__EXERCISE INSTRUCTIONS__: Each record that follows should be reproduced in full, character for character.

__SOURCE MATERIAL__:
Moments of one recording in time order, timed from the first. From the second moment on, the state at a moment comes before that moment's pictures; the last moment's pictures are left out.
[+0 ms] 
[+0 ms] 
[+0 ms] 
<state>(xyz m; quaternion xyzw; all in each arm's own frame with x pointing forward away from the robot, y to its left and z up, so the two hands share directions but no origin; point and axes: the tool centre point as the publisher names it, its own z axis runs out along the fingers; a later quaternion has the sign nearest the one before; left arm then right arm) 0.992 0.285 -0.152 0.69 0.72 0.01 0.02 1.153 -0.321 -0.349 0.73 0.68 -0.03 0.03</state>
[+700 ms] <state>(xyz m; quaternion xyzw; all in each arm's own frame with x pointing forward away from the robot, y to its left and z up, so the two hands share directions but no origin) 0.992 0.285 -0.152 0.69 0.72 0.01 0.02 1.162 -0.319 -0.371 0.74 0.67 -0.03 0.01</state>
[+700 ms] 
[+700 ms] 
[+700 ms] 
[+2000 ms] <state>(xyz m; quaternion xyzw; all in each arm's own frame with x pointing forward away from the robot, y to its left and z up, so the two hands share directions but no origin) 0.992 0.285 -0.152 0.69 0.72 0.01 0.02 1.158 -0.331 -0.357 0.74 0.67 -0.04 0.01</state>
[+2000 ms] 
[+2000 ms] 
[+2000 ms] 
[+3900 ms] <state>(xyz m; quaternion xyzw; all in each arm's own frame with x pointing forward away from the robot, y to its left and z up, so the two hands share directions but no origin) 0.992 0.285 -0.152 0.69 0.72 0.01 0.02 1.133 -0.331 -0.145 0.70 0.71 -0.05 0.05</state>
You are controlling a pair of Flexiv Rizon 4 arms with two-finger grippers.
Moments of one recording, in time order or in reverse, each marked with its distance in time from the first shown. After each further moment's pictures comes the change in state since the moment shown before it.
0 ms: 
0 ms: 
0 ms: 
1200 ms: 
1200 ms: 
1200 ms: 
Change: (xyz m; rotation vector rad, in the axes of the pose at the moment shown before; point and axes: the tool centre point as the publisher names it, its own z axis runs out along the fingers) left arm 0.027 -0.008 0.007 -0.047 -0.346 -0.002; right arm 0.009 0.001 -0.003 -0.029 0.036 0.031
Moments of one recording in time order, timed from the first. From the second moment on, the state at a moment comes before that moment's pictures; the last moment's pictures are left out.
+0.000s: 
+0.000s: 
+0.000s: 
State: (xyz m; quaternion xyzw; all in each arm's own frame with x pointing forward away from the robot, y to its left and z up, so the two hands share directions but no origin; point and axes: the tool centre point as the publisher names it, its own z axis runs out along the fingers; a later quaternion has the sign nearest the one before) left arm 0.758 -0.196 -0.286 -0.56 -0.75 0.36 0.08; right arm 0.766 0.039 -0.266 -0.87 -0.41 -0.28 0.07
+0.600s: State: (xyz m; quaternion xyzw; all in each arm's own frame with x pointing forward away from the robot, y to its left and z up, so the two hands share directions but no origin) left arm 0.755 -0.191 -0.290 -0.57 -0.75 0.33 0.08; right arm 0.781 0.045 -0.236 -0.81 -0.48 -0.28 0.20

__ANSWER TO THE PROBLEM__:
Moments of one recording in time order, timed from the first. From the second moment on, the state at a moment comes before that moment's pictures; the last moment's pictures are left out.
[+0 ms] 
[+0 ms] 
[+0 ms] 
<state>(xyz m; quaternion xyzw; all in each arm's own frame with x pointing forward away from the robot, y to its left and z up, so the two hands share directions but no origin; point and axes: the tool centre point as the publisher names it, its own z axis runs out along the fingers; a later quaternion has the sign nearest the one before; left arm then right arm) 0.992 0.285 -0.152 0.69 0.72 0.01 0.02 1.153 -0.321 -0.349 0.73 0.68 -0.03 0.03</state>
[+700 ms] <state>(xyz m; quaternion xyzw; all in each arm's own frame with x pointing forward away from the robot, y to its left and z up, so the two hands share directions but no origin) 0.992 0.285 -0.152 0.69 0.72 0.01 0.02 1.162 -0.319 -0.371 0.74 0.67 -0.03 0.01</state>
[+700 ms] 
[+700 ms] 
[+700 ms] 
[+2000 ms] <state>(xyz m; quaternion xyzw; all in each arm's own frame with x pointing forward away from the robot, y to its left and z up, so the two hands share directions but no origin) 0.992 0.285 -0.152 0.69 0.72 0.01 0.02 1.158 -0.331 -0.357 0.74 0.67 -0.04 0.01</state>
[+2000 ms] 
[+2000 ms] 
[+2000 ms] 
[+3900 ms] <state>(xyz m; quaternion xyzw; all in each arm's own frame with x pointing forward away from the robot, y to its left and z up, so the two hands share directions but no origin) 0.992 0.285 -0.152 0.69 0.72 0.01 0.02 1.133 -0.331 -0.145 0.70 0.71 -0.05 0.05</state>
You are controlling a pair of Flexiv Rizon 4 arms with two-finger grippers.
Moments of one recording, in time order or in reverse, each marked with its distance in time from the first shown. After each further moment's pictures comes the change in state since the moment shown before it.
0 ms: 
0 ms: 
0 ms: 
1200 ms: 
1200 ms: 
1200 ms: 
Change: (xyz m; rotation vector rad, in the axes of the pose at the moment shown before; point and axes: the tool centre point as the publisher names it, its own z axis runs out along the fingers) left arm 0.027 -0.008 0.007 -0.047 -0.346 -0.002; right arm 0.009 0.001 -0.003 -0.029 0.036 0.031
Moments of one recording in time order, timed from the first. From the second moment on, the state at a moment comes before that moment's pictures; the last moment's pictures are left out.
+0.000s: 
+0.000s: 
+0.000s: 
State: (xyz m; quaternion xyzw; all in each arm's own frame with x pointing forward away from the robot, y to its left and z up, so the two hands share directions but no origin; point and axes: the tool centre point as the publisher names it, its own z axis runs out along the fingers; a later quaternion has the sign nearest the one before) left arm 0.758 -0.196 -0.286 -0.56 -0.75 0.36 0.08; right arm 0.766 0.039 -0.266 -0.87 -0.41 -0.28 0.07
+0.600s: State: (xyz m; quaternion xyzw; all in each arm's own frame with x pointing forward away from the robot, y to its left and z up, so the two hands share directions but no origin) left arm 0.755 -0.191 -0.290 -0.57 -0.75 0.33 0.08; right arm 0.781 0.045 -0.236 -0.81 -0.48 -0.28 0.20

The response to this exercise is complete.